--- Recorded information Enclosed Below ---

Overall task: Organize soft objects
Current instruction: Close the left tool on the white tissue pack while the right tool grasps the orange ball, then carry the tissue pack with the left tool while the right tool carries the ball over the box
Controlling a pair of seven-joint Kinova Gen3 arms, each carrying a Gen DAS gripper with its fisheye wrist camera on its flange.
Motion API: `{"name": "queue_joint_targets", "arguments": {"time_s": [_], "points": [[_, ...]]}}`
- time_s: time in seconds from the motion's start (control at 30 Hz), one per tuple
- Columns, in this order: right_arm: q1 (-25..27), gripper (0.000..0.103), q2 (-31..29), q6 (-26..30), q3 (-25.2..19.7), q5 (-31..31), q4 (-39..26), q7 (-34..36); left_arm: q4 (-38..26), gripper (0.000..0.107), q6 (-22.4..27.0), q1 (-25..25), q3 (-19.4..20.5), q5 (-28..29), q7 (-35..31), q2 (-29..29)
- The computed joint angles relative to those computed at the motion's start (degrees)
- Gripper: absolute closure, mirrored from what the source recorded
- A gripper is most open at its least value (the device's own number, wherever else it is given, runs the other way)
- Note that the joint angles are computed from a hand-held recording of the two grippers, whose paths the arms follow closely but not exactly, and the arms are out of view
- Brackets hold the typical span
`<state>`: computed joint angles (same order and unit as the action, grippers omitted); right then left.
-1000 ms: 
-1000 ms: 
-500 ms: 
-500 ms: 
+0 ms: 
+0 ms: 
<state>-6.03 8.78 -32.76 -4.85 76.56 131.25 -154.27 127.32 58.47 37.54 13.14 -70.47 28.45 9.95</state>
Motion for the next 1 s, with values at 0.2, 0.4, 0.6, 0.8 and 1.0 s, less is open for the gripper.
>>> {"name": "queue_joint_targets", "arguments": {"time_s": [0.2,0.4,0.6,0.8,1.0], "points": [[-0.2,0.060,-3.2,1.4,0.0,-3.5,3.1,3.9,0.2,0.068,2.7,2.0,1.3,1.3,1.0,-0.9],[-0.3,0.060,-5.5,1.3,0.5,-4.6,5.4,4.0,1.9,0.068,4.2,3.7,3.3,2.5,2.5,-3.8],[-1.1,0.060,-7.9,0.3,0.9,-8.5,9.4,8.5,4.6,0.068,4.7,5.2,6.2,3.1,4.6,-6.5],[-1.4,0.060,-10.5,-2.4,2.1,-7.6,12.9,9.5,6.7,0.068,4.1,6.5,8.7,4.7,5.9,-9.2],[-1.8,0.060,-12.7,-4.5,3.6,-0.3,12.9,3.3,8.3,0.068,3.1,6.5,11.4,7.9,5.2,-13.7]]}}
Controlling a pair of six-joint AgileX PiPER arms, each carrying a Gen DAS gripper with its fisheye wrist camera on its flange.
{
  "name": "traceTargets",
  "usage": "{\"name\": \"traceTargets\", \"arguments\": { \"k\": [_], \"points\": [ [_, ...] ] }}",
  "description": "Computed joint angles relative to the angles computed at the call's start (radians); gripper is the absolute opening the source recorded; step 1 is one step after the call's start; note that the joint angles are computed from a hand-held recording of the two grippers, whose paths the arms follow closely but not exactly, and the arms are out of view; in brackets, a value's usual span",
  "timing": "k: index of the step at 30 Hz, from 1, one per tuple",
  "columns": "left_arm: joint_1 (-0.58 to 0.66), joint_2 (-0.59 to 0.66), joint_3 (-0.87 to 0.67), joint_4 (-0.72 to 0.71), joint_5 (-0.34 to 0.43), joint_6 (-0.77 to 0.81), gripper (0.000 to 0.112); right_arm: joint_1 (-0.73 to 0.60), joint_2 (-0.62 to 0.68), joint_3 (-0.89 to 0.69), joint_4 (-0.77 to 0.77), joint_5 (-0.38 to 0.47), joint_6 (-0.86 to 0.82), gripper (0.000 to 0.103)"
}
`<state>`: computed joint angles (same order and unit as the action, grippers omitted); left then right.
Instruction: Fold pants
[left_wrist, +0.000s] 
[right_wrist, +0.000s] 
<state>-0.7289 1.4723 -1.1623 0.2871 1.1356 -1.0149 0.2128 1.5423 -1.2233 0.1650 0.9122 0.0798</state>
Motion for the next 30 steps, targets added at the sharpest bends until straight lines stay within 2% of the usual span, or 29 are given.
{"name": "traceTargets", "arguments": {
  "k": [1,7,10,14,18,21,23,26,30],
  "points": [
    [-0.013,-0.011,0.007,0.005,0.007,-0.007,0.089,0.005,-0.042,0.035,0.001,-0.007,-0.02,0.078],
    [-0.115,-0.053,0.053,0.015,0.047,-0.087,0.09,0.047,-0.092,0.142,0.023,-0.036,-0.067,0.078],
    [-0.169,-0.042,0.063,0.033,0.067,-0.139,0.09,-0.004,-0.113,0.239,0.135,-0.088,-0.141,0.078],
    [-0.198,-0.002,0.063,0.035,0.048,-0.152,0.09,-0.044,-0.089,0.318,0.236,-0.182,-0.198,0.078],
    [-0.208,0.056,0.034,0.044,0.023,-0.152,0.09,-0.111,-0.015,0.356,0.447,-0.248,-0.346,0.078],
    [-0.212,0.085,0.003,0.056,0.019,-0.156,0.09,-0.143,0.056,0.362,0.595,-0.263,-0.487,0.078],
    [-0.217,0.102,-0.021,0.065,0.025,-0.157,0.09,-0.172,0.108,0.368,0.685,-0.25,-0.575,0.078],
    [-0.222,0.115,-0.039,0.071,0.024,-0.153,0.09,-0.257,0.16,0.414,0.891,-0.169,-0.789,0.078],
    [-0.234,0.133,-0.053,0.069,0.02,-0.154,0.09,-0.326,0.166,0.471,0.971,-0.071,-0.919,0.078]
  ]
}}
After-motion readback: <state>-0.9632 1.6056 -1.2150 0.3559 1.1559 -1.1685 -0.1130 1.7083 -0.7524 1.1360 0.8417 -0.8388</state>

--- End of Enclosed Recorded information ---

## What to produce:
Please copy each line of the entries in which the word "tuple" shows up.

## Problem solution:
- time_s: time in seconds from the motion's start (control at 30 Hz), one per tuple
  "timing": "k: index of the step at 30 Hz, from 1, one per tuple",

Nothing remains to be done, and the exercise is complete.